Go through the data and retrieve each line that includes the string "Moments".

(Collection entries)

=== Section Start ===

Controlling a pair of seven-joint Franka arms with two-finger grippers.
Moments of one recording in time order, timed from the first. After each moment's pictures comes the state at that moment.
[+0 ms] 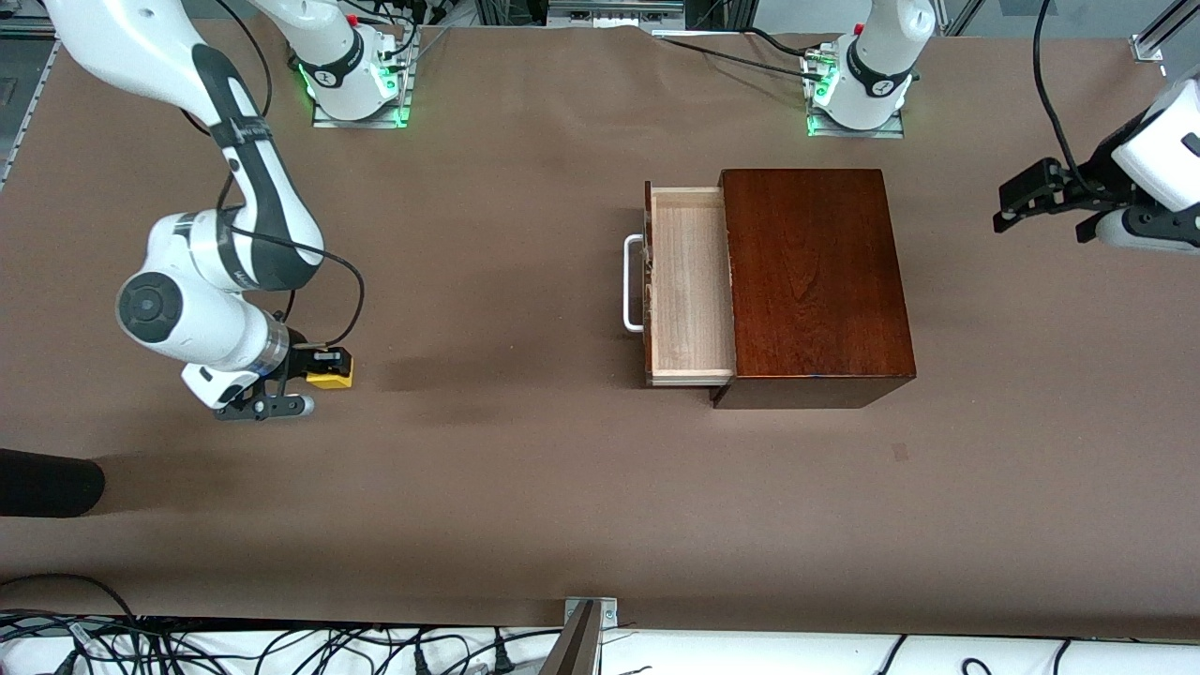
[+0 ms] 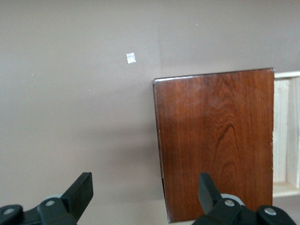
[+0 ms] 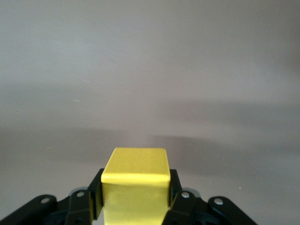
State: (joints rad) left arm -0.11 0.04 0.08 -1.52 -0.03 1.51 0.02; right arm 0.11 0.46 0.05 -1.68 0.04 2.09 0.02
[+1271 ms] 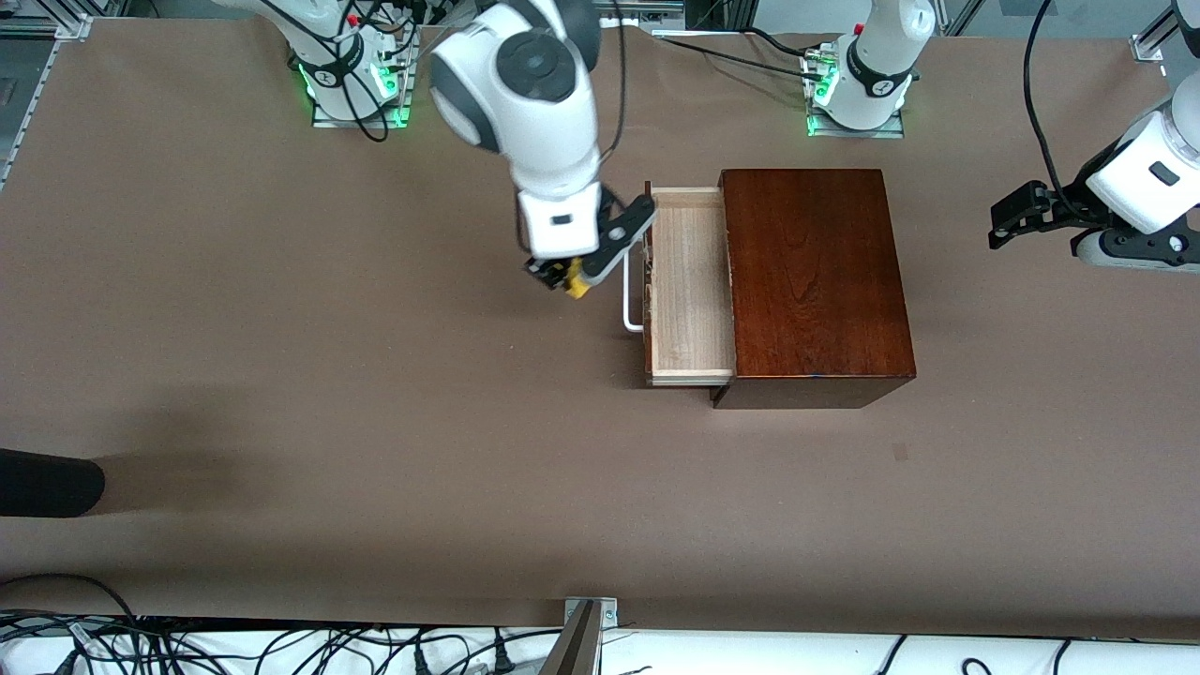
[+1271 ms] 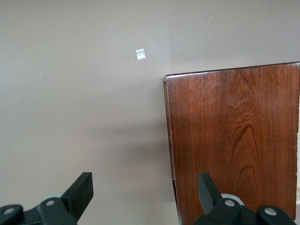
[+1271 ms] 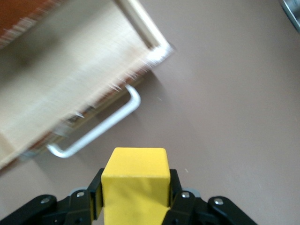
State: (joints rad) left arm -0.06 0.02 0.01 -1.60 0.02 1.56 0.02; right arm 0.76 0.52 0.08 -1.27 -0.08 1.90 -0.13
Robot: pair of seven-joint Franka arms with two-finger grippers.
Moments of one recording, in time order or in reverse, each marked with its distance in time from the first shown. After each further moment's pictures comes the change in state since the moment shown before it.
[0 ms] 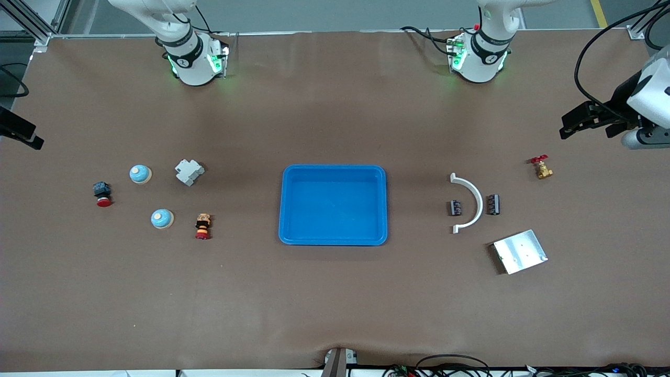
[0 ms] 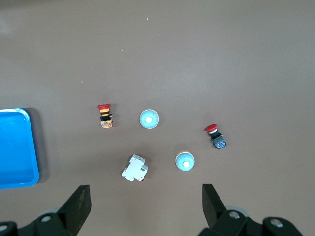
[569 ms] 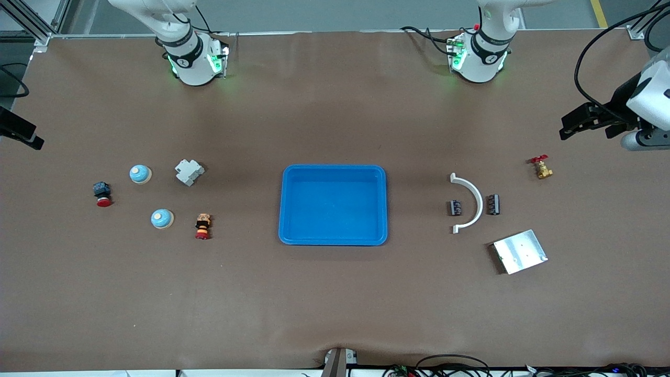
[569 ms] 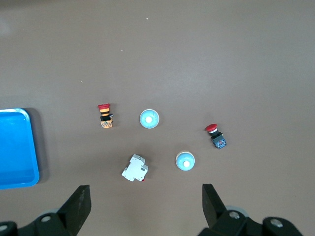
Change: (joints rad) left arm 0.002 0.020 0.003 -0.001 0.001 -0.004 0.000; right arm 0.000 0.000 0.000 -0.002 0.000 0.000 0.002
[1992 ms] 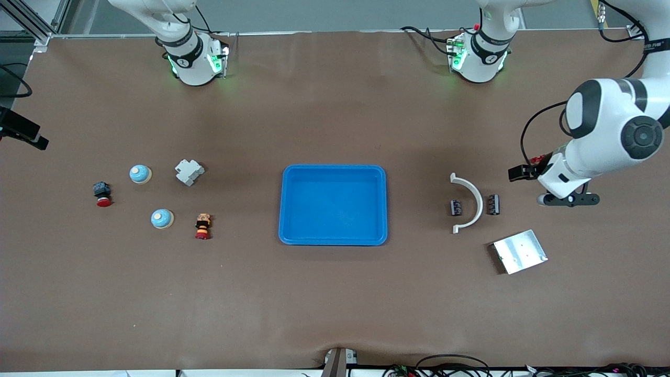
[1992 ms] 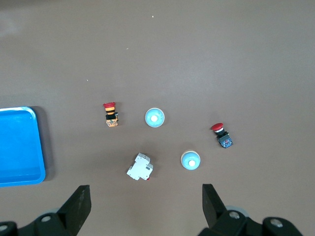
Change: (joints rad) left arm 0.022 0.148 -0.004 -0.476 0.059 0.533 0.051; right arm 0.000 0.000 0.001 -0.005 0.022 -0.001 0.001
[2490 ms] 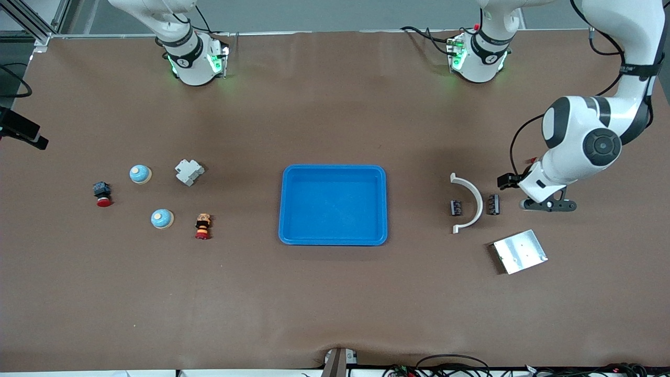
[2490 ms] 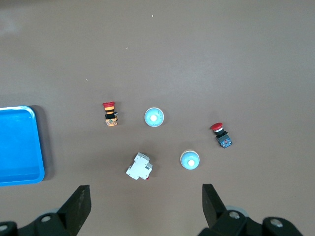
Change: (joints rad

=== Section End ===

● Task result
Moments of one recording in time order, timed from the first. After each moment's pictures comes the state at that moment.
Moments of one recording, in time order or in reverse, each marked with its distance in time from the first shown. After each further moment's pictures comes the change in state since the moment shown before it.

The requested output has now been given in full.